You could clean it out. Then it'll come right back. That's just how it is. THere are things you can do. Black tubing is available. Otherwise just 'let it beeeeee, oooooooh, let it be'

BTW it is good for the tank. It's basically an extension of what's happening IN the filter. Stuff likes it in that tube due to the high flow of water. It's helping clean if anything. Worry not. I've had canisters forever and they all eventually get some nice gunk in the tubes unless you use non see through (ie black) tubes. At which point I'm sure it's still in there but you'll never know.


----------



## newforestrob (Feb 1, 2010)

Its probably just calcium deposits,totally harmless,when I had my eheim,I would put the spray bar in a container when restarting the filter,but if yours are restricting flow ,I would figure out a way to clean them,I would probably cut off a bit of the ends where it connects,and then carefully cut off from the barbs


----------



## GTZ (Apr 21, 2010)

Once a year I remove my filter and hosing from the tank and run the filter on a bucket of semi-hot water and bleach (10:1). 
I run the filter for an hour or two, then swap out the bleach water with fresh plus dechlor, run again and then hook everything back up to the tank.
Of course the filter is empty and the media and baskets are in another bucket of tank water.


----------



## babarian16 (Apr 27, 2011)

I have that from time to time in my tubes also. A couple times a year, when i do a full cleaning of the filter, i take the tubing apart and i wrap a small rag to the end of an unfolded metal coat hanger and push the cloth throught the tubing. works amazing. You do that on each tube once then rinse with hot water n it should be aaalll gone :thumb:


----------



## bluedot (Aug 5, 2004)

Babarian16's tip is a good one. Similar to what I do. However, if the hoses are too long for a
coat hanger, you can use some twine. Feed it through the hose, when it comes out the other end
tie your rag, or in my case a small brush, and just pull it through.

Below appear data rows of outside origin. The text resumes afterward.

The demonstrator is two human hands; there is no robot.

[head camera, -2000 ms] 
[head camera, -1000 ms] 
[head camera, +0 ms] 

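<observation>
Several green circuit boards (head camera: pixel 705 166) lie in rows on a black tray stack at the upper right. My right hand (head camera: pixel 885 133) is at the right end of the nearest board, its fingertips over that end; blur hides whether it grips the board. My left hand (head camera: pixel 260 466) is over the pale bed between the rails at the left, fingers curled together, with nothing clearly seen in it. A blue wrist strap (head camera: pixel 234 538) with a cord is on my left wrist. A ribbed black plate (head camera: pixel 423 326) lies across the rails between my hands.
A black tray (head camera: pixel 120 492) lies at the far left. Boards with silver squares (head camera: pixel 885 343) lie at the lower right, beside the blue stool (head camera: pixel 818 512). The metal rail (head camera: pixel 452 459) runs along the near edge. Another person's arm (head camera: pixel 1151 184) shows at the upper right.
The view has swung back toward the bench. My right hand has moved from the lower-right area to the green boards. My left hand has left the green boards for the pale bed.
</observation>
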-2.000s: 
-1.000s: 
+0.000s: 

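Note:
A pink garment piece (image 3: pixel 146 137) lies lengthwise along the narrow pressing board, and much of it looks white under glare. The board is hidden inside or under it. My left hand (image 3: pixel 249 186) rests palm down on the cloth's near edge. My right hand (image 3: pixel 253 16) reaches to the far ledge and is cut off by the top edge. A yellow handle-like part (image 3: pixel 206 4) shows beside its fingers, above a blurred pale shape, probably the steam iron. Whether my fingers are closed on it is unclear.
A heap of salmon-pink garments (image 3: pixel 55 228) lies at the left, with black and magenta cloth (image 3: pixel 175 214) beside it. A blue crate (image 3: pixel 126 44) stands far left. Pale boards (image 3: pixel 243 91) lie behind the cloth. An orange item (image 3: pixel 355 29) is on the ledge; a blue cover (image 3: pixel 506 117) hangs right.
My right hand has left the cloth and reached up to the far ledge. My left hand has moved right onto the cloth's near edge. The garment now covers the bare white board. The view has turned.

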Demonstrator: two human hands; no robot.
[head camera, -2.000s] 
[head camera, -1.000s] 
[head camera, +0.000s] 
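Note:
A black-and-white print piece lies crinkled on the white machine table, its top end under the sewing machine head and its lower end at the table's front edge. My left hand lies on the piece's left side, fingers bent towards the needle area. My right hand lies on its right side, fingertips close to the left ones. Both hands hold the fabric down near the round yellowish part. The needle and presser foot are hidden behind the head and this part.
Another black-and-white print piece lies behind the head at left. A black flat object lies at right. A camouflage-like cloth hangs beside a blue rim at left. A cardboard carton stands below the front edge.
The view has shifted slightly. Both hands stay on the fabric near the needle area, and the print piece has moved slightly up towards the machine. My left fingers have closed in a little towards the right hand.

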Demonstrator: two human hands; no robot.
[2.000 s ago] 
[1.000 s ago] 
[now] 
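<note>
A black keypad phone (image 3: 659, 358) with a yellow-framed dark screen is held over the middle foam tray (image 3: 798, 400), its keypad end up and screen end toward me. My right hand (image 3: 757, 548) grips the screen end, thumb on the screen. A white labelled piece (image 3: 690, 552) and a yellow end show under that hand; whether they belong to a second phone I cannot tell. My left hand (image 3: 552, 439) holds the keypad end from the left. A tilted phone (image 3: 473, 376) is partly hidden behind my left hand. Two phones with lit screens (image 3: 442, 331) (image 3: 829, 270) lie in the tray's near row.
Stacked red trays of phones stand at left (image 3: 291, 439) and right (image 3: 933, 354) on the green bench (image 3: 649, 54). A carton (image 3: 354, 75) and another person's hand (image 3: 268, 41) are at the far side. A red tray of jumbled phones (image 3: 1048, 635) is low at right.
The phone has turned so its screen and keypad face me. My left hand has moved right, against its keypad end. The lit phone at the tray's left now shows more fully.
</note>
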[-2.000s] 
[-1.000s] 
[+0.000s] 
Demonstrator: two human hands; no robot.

However, if your hoses are old, and getting hard and brittle, they are cheap enough to replace once in a while to make sure and maintain a tight fit on the couplings to prevent leaks.


----------



## JimA (Nov 7, 2009)

I have a small nylon brush used for gun cleaning with a eye on one end. I tie a length of fishing line to it with a split shot (fishing type) clamped on the other end. Then drop the split shot down the tube and pull the brush through the tube. Works like a charm.


----------



## bluedot (Aug 5, 2004)

Yup! That's the ticket! Sounds like my brush. Only mine is for cleaning Eheim filters. However,
it does have that eye on one end; which makes it work great.


----------